> **Records contained in a dataset**:
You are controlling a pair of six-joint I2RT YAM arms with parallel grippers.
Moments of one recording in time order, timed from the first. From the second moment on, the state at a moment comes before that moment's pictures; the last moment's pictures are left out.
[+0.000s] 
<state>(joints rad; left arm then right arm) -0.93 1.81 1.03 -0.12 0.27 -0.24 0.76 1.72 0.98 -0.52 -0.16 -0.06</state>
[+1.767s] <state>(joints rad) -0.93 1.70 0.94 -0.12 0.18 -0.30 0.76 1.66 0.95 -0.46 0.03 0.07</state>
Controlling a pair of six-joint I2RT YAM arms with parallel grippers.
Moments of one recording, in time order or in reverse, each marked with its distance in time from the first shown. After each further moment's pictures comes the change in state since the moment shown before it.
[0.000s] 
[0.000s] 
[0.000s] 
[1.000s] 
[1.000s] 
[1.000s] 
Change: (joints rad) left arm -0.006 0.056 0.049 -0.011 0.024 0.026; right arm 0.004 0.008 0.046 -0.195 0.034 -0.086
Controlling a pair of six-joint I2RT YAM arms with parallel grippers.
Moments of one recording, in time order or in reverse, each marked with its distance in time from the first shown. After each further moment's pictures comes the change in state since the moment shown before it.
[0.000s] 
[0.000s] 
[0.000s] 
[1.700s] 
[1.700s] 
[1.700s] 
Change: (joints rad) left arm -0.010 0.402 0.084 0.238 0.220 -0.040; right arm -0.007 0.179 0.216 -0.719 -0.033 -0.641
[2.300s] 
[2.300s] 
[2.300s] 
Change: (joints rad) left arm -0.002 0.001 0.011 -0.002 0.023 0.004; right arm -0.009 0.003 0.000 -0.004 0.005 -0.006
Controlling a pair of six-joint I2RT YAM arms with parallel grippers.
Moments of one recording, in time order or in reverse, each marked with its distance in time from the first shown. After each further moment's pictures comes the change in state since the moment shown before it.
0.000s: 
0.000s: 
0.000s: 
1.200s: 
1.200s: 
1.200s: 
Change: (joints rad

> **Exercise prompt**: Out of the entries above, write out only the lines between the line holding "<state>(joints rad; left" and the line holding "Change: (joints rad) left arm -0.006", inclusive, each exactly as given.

> **Expected answer**:
<state>(joints rad; left arm then right arm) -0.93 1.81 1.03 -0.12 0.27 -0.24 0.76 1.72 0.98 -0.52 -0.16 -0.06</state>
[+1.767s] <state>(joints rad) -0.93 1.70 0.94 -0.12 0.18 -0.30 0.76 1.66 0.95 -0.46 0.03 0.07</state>
Controlling a pair of six-joint I2RT YAM arms with parallel grippers.
Moments of one recording, in time order or in reverse, each marked with its distance in time from the first shown. After each further moment's pictures comes the change in state since the moment shown before it.
[0.000s] 
[0.000s] 
[0.000s] 
[1.000s] 
[1.000s] 
[1.000s] 
Change: (joints rad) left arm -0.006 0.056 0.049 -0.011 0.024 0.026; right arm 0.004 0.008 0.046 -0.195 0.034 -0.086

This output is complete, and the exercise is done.